» **WORK INSTRUCTIONS**: Once the pictures are removed, reproduce what is left of the data below exactly.

————————

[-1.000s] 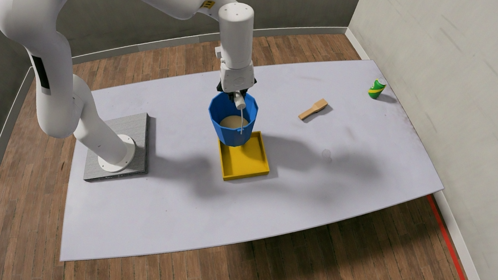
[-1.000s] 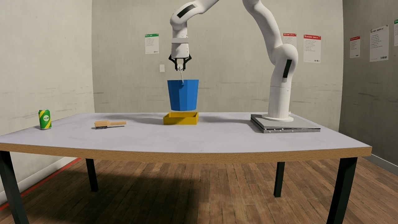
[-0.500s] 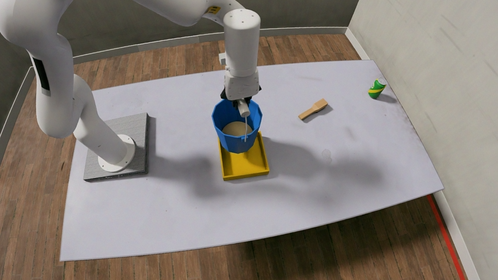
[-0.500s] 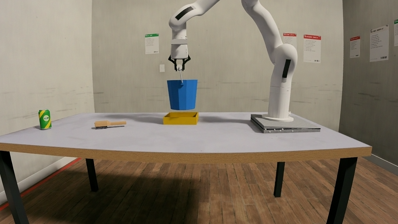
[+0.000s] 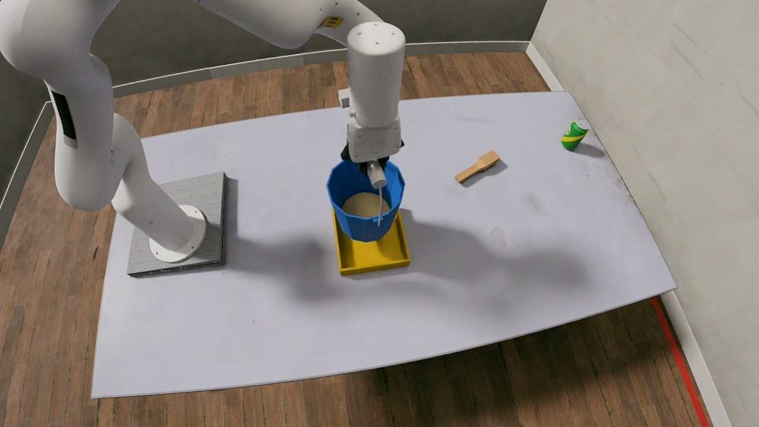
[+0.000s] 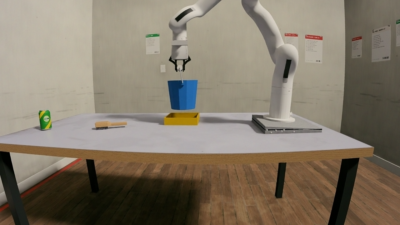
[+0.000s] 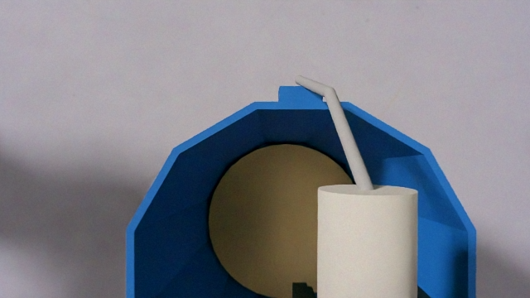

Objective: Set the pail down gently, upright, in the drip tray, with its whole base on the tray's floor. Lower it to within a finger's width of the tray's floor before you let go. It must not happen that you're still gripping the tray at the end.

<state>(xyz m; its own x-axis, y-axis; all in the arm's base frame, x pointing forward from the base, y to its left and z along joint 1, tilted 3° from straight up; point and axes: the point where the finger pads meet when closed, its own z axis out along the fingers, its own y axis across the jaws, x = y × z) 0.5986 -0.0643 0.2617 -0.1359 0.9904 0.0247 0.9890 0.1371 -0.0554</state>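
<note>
My hand is 100 mm above the blue pail and 10 mm past it. Round my hand: yellow drip tray (320 mm below, 30 mm to the right, 10 mm behind); then green can (800 mm ahead, 270 mm below, 240 mm to the left).
</note>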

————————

» **RESPONSE TO THE TASK**:
[-1.000s] 
[-1.000s] 
[-0.500s] 
[-0.500s] 
[+0.000s] 
[+0.000s] 
[+0.000s] 

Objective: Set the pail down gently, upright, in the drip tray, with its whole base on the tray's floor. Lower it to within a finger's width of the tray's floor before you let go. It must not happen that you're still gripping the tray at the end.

<state>(xyz m; its own x-axis, y-axis; all in the arm's base frame, x pointing forward from the base, y to its left and z along joint 1, tilted 3° from straight up; point and axes: the point where the finger pads meet when closed, its own z axis out along the fingers, its own y axis across the jaws, x = y × z) 0.5986 -0.0643 0.2617 -0.1359 0.9904 0.0247 0.9890 0.1371 -0.0554</state>
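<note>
My hand is 100 mm above the blue pail and 10 mm past it. Round my hand: yellow drip tray (320 mm below, 30 mm to the right, 10 mm behind); then green can (800 mm ahead, 270 mm below, 240 mm to the left).
</note>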

Besides the given answer, there is nothing more to add.